PROBLEM STATEMENT: Please retype the whole listing so that it matches the original exactly.

= Beginning of Section =

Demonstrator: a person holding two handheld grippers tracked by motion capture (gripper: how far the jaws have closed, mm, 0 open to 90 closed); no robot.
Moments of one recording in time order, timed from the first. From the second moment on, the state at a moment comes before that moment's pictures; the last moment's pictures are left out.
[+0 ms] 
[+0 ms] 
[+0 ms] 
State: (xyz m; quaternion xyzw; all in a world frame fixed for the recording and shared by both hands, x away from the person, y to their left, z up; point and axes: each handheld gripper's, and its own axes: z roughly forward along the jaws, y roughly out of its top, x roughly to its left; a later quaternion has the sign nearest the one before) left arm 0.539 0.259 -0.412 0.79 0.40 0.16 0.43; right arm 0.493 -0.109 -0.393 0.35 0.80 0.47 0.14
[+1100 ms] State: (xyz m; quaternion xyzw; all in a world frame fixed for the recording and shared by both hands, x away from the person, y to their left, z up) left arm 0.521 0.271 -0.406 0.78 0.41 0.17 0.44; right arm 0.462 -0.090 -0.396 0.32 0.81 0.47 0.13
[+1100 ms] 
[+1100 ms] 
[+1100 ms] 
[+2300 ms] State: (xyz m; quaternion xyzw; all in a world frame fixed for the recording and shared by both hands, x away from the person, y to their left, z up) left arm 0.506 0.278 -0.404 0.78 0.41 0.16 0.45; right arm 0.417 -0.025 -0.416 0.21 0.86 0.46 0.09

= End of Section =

YOUR SOLUTION:
Demonstrator: a person holding two handheld grippers tracked by motion capture (gripper: how far the jaws have closed, mm, 0 open to 90 closed); no robot.
Moments of one recording in time order, timed from the first. From the second moment on, the state at a moment comes before that moment's pictures; the last moment's pictures are left out.
[+0 ms] 
[+0 ms] 
[+0 ms] 
State: (xyz m; quaternion xyzw; all in a world frame fixed for the recording and shared by both hands, x away from the person, y to their left, z up; point and axes: each handheld gripper's, and its own axes: z roughly forward along the jaws, y roughly out of its top, x roughly to its left; a later quaternion has the sign nearest the one before) left arm 0.539 0.259 -0.412 0.79 0.40 0.16 0.43; right arm 0.493 -0.109 -0.393 0.35 0.80 0.47 0.14
[+1100 ms] State: (xyz m; quaternion xyzw; all in a world frame fixed for the recording and shared by both hands, x away from the person, y to their left, z up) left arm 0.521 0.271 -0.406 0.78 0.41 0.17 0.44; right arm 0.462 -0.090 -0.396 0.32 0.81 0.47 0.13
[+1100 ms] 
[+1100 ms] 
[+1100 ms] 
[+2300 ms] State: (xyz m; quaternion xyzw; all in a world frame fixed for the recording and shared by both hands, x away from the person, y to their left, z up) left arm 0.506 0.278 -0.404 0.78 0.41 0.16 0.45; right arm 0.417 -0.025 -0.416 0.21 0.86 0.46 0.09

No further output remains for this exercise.